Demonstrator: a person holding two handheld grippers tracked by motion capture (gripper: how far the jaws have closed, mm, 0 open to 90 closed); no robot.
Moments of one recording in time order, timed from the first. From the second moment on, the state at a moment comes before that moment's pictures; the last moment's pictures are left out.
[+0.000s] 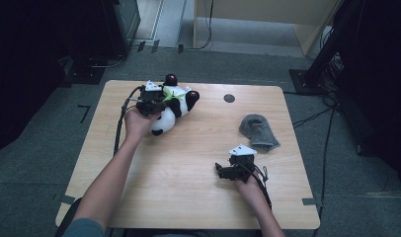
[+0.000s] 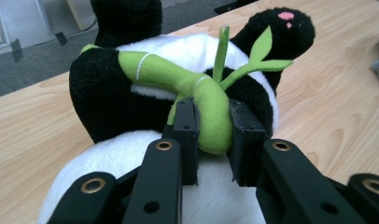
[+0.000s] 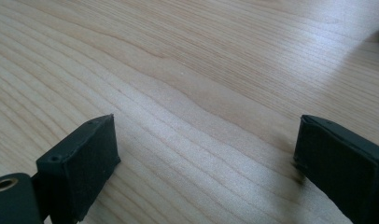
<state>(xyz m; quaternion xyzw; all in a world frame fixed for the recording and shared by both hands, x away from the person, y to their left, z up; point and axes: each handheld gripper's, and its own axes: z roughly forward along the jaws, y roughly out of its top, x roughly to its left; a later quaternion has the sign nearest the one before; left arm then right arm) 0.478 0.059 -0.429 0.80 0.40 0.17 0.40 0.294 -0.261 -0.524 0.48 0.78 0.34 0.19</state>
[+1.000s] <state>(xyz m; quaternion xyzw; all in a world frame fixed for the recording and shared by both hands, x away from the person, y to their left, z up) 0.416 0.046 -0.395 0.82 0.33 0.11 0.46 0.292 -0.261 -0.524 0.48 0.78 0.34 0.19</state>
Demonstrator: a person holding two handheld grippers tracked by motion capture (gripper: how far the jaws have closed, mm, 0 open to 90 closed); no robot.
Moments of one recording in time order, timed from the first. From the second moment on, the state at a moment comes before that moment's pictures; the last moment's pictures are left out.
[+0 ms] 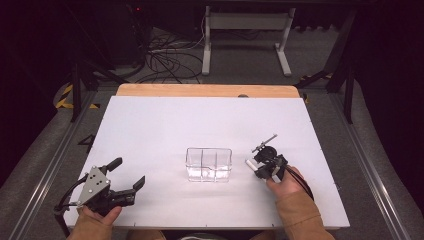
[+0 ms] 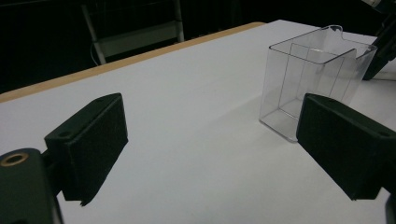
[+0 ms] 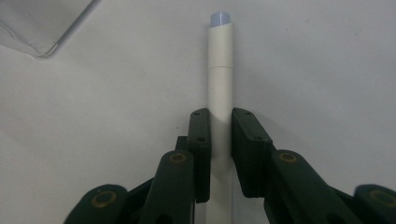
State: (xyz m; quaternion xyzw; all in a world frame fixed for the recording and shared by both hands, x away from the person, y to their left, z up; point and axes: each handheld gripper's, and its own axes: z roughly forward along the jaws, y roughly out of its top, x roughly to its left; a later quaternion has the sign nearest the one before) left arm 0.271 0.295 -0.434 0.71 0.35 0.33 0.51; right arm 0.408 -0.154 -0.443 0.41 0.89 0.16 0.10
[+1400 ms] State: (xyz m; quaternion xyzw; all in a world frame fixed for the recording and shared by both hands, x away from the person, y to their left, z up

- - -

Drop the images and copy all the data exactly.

*The answer*.
Demonstrator: a person holding two handheld grippers tracked by motion capture (gripper: how far the jaws have closed, mm, 0 open to 90 closed); no robot.
Moments of one recording in time order, timed from the first. From the second moment on, the state at a moment comes before that moment's pictures; the last moment's pictures are left out.
[+0.000s] 
[+0.000s] 
[+0.000s] 
<state>(xyz m; quaternion xyzw; all in a world frame fixed for the recording and shared by both hands, x away from the person, y to their left, z up; point and axes: each handheld gripper's, and its own axes: z roughly forward along the jaws, y roughly out of its top, x roughly to its left; a later quaternion has the sign nearest the one before; left arm then right arm) 0.478 0.059 -0.429 0.80 0.40 0.17 0.40 0.294 -0.261 -0.524 0.48 0.78 0.34 0.19</state>
[+1.000s] <state>(xyz m; quaternion xyzw; all in a world frame fixed for the recording and shared by both hands, x away from the person, y to their left, z up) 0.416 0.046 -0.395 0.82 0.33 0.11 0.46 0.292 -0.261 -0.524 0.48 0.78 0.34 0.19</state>
Demonstrator: a person holding two handheld grippers tracked by motion capture (gripper: how far the jaws have closed, mm, 0 open to 90 closed); no robot.
Moments of one recording in time order, timed from the first. From the second moment on, the state at a moment comes before that moment's pictures; the last moment's pictures are left out.
[+0 ms] 
[+0 ms] 
[+0 ms] 
State: (xyz m; quaternion xyzw; all in a world frame fixed for the recording and shared by both hands, x away from the person, y to their left, z up; point and axes: each handheld gripper's, and its own axes: z roughly forward along the jaws, y roughly out of its top, x roughly to its left; a later quaternion has the sign nearest the one before) left arm 0.271 0.295 -0.434 0.71 0.35 0.33 0.51; right arm 0.408 -0.154 -0.443 0.41 0.89 0.16 0.10
[+1400 ms] State: (xyz m; quaternion xyzw; all in a world frame fixed for the recording and shared by both hands, x away from the person, y to their left, z up

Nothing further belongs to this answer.